Some thoughts on the authorship of Isaiah, biblical scholarship, and fundamentalism.

The fundamentalist commonly identifies himself not as a fundamentalist but as an evangelical, and their evangelical identity is of great importance to them. It is of extreme importance to fundamentalists to defend the unitary authorship of the Book of Isaiah, the belief that the prophet Isaiah himself actually wrote the whole work. It is instructive to read what a distinguished evangelical biblical scholar said on this subject.

I reproduce below a quotation from Professor FF Bruce who was Professor of Biblical Studies at the University of Manchester. He is very much admired by evangelicals. His first book, New Testament Documents: Are They Reliable? was voted by the American evangelical magazine Christianity Today as one of the top 50 books “which had shaped evangelicals” (see here)

Bruce served as President of the Society for Old Testament Study, and also as President of the Society for New Testament Study. He is one of only a handful of scholars thus recognised by his peers in both fields. A remarkable achievement. 

Bruce writes:

‘Some years ago I spoke to a group of theological students in a British university on the subject of their choice – the principles and methods of biblical criticism.  Like myself, they belonged to the evangelical tradition.
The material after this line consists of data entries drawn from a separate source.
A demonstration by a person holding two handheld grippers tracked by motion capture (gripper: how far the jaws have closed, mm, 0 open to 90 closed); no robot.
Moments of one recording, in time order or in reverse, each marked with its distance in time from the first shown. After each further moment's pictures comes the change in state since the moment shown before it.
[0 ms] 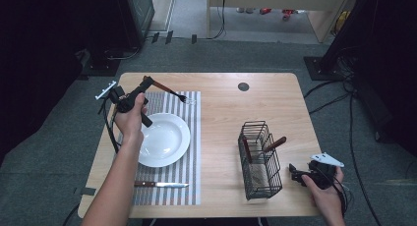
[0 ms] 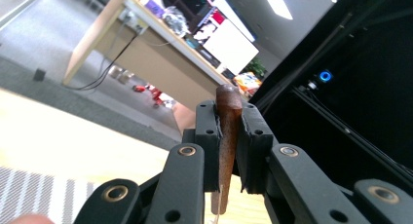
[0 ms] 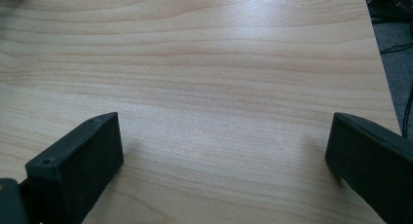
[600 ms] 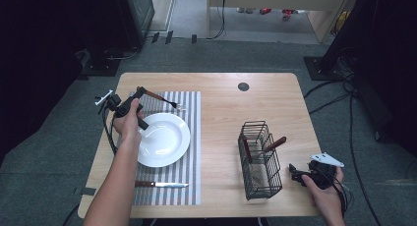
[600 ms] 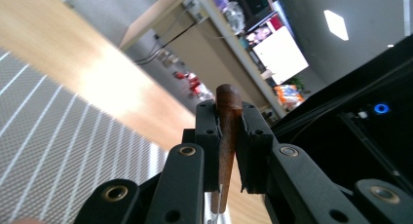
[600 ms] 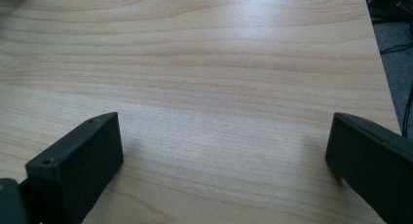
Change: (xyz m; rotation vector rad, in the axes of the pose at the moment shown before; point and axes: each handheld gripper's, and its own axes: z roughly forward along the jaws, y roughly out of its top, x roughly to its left) left arm 0.072 -0.019 0.005 0.000 0.186 -0.193; right arm 0.000 0.000 0.000 0.000 0.000 0.000
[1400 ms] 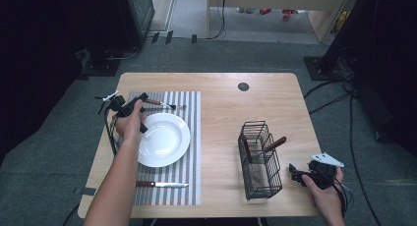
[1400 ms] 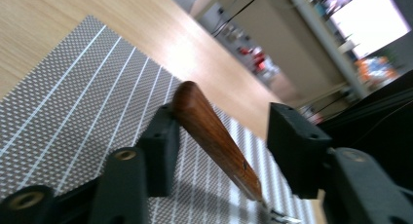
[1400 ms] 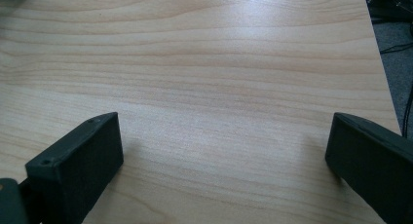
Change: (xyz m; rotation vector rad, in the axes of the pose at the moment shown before) left arm 0.008 -0.003 0.016 0.144 0.304 0.118; right arm 0.000 0.000 0.000 0.000 0.000 0.000
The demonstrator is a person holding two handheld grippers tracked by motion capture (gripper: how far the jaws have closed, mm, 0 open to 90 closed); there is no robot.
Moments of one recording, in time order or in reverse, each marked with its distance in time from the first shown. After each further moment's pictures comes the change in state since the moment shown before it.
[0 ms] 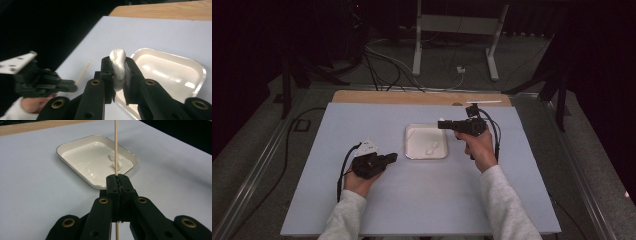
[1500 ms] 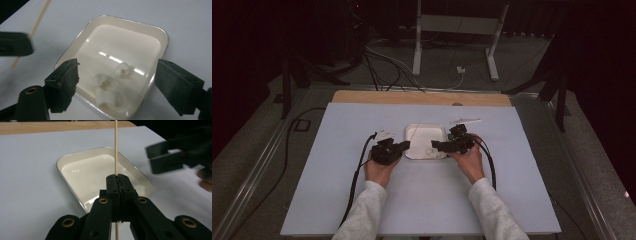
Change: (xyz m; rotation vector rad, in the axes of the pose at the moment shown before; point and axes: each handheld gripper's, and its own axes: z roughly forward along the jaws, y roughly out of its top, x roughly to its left) left arm -0.004 0.031 0.060 -0.021 0.103 -0.140; right arm -0.013 -0.055 0.047 0.083 -0.362 -0.137
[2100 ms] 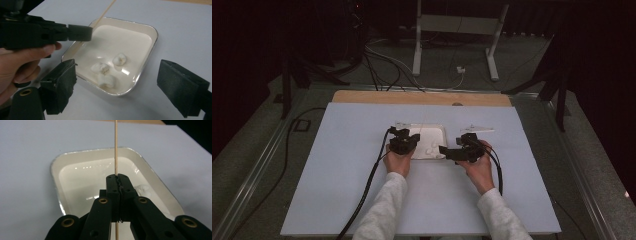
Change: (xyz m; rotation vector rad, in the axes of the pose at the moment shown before) left arm -0.006 0.007 0.068 0.055 0.139 -0.125; right arm 0.002 -0.023 -0.034 -0.078 -0.009 -0.015
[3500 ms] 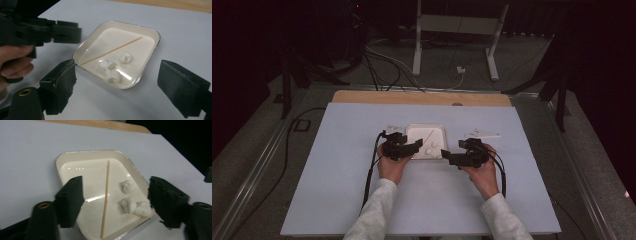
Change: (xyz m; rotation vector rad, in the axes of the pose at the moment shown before) left arm 0.005 -0.005 -0.044 -0.059 -0.075 -0.035; right arm 0.009 -0.008 -0.022 -0.045 0.022 -0.029
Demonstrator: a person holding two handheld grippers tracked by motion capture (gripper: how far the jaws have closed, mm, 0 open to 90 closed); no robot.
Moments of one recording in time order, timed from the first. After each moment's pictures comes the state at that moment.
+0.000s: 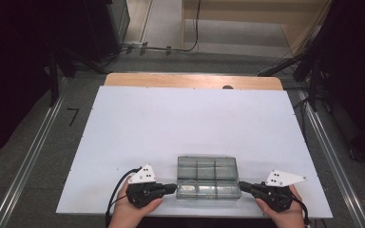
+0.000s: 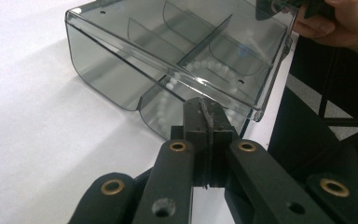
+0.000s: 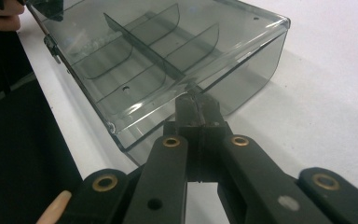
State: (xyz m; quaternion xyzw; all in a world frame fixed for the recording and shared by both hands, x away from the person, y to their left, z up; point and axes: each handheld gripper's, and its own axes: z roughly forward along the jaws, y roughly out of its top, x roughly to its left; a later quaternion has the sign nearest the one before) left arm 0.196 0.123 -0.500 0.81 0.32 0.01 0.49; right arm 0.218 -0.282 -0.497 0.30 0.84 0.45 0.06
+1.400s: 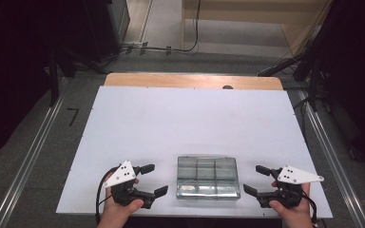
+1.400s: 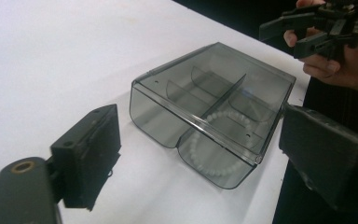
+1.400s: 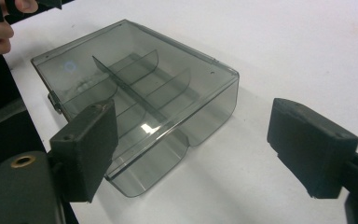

I illustrated part of my talk by dealing with the structures, date and authorship of one particular section of Scripture [the identification of Second Isaiah i.e. chapters 40-55 of the Book of Isaiah which comes from the time of the Babylonian Exile and not from the prophet Isaiah himself]. 

Some of them, I knew, had been brought up to regard as erroneous the conclusions to which, in my judgement, the relevant criteria pointed; yet these conclusions contradicted no biblical statement and could not be reasonably dismissed as arising from an unwillingness to admit the supernatural element in divine revelation; indeed, they involved  the acceptance of miracle in general and predictive prophecy in particular. If, then, these were the conclusions to which the evidence led, I asked, what was the objection to them? They throughout the matter over and then one of them said:

‘What you say seems quite logical, but some of us feel that if we accepted these conclusions we should be lettering down the evangelist side.’

This, it seemed to me, was carrying loyalty to a tradition too far, but I could sympathise with them; I could only feel sorry that such a tradition should be called ‘evangelical’ and glad for my sake that I had been brought up to subordinate tradition to evidence.’      

Quoted in Escaping from Fundamentalism by James Barr p. 156



Categories: Bible, Scholars

1 reply

  1. I think we have been going about this all wrong guys. At this point, I think its easier to go what IS authentic in their text rather than what was forged.